From a practical perspectives, arguments about the performance of pure EAs are basically uninteresting. I think most practitioners will agree that pure EAs will not give us good performance, period. What gives us best performance are hybrid algorithms, often also called Memetic Algorithms, which combine global and local search. An example for this could be an EA which refines each newly created candidate solution with a local search before entering it into the population. The population then mainly consists of local optima and recombination is used to combine their good traits.

Such algorithms have a remarkable success story and also, by far, are the best methods in my own studies on the TSP. See, e.g.,

Thomas Weise, Raymond Chiong, Ke Tang, Jörg Lässig, Shigeyoshi Tsutsui, Wenxiang Chen, Zbigniew Michalewicz, and Xin Yao. Benchmarking Optimization Algorithms: An Open Source Framework for the Traveling Salesman Problem. IEEE Computational Intelligence Magazine (CIM), 9(3):40-52, August 2014.
doi:10.1109/MCI.2014.2326101 / pdf

Currently, the two best known metaheuristics for the TSP, by Whitley et al. and Nagata et al. both use recombination and hybrid EAs with local search.

Conclusions

From this discussion, I would conclude that we cannot assume that a metaheuristics for global optimization necessarily will outperform a local optimization algorithm, even if granted infinite runtime and/or an infinite population. The fact that an EA can maintain a diverse population and is less likely to converge prematurely (compared to a simple hill climber, at least) may not be that useful in practice, as we may have to pay for this with higher runtime requirements.

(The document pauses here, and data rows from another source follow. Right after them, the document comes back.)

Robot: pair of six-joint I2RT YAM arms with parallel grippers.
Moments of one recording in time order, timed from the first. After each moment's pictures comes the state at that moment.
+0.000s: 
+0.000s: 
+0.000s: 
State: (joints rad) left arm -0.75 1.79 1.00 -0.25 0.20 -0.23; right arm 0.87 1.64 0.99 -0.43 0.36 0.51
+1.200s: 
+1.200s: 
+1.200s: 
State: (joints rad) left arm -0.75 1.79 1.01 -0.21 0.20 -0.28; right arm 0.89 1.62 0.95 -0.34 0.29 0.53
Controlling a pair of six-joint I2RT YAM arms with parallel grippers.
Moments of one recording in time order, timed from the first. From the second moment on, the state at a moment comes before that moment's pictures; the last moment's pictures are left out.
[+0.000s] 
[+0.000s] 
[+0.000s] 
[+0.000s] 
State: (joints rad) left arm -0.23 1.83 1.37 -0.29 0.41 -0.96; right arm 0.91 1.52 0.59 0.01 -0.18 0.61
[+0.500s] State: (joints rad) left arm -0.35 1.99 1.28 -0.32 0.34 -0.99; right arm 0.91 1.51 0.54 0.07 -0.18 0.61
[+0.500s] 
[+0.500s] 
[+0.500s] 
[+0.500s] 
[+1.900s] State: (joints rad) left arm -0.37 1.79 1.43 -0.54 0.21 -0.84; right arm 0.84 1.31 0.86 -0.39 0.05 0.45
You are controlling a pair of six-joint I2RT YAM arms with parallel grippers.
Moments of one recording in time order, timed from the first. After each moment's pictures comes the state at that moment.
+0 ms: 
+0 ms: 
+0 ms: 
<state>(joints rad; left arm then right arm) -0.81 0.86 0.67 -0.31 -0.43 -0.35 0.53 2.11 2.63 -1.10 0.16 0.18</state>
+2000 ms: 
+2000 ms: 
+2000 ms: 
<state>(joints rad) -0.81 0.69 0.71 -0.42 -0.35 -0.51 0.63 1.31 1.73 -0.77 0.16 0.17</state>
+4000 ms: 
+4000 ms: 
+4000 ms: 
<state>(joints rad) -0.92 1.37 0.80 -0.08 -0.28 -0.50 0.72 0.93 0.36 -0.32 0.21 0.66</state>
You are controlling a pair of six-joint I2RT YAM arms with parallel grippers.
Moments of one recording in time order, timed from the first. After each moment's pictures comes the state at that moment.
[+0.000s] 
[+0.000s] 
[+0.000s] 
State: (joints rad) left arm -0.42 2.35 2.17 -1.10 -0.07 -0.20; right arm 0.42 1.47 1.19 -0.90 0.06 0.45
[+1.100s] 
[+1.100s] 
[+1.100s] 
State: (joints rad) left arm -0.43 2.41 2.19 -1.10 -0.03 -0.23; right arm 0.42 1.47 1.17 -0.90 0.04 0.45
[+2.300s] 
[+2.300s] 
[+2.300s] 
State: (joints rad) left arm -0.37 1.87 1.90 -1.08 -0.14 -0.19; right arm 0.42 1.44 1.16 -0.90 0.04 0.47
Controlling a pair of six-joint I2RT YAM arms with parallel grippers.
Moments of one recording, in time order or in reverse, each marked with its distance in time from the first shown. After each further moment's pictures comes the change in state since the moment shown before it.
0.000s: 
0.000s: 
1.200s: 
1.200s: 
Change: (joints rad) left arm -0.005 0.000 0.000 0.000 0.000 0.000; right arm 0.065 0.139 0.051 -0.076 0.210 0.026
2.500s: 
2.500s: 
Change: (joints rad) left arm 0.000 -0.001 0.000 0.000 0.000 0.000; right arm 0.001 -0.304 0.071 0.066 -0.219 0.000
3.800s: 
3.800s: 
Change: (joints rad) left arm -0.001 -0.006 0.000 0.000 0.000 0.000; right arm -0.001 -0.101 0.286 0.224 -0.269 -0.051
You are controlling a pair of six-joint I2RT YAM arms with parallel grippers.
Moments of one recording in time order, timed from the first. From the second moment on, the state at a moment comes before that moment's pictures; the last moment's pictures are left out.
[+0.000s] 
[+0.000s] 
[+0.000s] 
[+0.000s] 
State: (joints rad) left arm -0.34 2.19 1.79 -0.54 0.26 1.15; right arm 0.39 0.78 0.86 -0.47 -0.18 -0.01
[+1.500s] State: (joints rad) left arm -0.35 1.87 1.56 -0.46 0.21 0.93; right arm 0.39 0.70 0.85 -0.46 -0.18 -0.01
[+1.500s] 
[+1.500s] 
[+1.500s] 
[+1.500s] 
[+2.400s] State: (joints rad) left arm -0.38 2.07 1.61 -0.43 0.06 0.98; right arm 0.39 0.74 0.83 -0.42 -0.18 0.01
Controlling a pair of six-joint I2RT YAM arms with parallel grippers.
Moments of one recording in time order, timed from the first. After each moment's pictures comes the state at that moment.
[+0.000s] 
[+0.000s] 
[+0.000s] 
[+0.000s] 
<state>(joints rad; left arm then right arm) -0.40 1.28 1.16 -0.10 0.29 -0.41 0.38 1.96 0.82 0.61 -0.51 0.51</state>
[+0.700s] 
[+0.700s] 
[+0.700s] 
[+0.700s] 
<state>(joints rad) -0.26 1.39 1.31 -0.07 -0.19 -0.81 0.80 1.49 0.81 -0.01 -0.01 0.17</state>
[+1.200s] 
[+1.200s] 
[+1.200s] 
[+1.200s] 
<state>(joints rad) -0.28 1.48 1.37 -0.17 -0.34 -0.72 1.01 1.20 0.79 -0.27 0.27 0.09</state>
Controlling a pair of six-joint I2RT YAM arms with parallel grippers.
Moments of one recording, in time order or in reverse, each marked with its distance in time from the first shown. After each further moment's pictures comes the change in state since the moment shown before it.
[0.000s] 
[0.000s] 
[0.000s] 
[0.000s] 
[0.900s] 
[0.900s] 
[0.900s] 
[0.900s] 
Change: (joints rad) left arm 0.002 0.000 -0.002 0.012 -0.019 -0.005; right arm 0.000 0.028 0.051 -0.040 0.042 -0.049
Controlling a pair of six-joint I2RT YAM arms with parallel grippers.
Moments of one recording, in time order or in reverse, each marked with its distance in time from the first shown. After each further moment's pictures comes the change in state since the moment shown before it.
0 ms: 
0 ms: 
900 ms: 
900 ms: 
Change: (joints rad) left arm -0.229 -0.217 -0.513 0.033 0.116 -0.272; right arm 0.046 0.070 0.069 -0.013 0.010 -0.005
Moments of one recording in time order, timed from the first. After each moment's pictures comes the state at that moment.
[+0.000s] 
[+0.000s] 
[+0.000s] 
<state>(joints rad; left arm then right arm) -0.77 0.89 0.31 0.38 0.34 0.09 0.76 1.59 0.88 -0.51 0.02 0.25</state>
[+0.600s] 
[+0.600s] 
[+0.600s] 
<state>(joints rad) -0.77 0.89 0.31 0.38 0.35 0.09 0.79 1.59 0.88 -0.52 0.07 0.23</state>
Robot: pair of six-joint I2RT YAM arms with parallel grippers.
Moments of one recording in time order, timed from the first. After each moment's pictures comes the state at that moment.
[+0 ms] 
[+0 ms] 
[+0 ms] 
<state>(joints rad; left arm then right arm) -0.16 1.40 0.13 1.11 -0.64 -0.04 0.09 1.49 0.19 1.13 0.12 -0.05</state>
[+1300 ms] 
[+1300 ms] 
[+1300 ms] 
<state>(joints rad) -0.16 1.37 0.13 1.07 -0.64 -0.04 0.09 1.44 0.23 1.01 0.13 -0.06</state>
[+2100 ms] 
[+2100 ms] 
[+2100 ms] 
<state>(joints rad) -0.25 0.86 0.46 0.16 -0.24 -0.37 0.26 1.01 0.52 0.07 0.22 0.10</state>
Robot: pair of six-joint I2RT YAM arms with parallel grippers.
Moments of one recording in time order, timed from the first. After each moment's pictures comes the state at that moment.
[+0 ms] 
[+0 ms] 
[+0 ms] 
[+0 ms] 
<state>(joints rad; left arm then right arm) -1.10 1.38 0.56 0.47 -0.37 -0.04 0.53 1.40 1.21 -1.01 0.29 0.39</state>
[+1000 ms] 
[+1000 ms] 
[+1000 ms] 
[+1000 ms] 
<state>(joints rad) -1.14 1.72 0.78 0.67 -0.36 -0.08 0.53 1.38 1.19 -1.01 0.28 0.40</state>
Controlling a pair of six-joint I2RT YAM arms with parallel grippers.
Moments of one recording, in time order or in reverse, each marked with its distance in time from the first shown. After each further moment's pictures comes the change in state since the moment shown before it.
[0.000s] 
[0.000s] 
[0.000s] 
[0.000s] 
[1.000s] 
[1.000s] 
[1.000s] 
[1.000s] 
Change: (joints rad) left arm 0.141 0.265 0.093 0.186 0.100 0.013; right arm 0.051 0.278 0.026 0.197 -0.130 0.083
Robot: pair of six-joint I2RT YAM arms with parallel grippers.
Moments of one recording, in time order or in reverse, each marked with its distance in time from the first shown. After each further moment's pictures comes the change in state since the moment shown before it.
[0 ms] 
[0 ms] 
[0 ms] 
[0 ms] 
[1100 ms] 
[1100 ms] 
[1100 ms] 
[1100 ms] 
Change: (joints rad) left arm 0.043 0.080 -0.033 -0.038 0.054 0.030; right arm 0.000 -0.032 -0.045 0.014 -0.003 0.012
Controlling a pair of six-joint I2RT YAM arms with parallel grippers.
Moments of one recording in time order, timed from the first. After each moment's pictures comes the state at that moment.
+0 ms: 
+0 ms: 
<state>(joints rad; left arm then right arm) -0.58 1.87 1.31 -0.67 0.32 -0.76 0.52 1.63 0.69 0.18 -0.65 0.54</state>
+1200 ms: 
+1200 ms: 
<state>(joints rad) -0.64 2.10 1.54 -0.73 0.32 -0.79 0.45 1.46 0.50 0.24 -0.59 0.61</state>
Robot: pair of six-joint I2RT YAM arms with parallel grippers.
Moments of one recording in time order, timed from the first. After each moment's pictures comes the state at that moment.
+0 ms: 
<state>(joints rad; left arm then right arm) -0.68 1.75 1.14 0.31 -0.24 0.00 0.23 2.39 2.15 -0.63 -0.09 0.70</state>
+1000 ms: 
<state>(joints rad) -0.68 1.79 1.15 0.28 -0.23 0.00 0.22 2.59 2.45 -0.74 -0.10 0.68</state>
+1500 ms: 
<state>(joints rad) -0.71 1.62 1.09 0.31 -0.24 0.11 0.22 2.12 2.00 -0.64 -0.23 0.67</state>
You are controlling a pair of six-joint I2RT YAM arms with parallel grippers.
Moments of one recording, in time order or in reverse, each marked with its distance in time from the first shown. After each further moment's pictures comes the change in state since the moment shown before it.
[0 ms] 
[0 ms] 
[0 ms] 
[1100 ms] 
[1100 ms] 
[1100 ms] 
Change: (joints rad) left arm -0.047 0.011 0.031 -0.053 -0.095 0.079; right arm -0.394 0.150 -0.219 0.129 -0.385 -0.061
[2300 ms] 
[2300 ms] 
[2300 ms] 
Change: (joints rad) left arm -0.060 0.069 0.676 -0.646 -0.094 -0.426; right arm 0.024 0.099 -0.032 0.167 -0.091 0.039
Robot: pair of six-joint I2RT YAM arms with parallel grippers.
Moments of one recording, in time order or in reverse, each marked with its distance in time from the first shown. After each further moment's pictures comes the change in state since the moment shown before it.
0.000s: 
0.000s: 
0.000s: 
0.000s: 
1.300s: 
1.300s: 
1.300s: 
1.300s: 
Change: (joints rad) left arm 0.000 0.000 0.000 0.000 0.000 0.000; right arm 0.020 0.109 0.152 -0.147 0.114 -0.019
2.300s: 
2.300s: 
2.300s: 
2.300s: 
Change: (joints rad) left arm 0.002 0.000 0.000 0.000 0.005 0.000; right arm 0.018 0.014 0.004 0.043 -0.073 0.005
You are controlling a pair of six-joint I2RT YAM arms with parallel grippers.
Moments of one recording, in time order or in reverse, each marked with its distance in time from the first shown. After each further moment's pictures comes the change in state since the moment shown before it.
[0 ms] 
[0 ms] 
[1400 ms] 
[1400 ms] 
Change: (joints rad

Black-box metaheuristics like pure EAs are blunt tools, heavy sledge hammers with which we can beat on problems that we do not understand well enough to design a clever algorithms or that we use if we need a quick prototype algorithm and have an EA lying around. Often we will fare better with a local search, especially if we put some brains into it. Once we get there, the last step is to combine this local search with an EA to reap the best of two worlds: The EA's guard against premature convergence and the speed of the local search.

It should be mentioned that the above discussion does not necessarily hold for exact global optimization methods such as Branch and Bound or Cutting Plane approaches. These are designed differently and deserve their own, separate treatment.

* One may argue that the idea that an GA with infinite population will definitely find the global optimum in its first generation (or that a random sampling process will find it eventually) is limited to only at most countably infinitely large search spaces. It would thus not hold for numerical optimization. This, however, is a purely theoretical argument: Computers have finite memory and use data structures of finite size. They can only represent finitely many (i.e., not even countably infinitely many) data structure instances / candidate solutions. In any practical optimization problem we always have finite search spaces.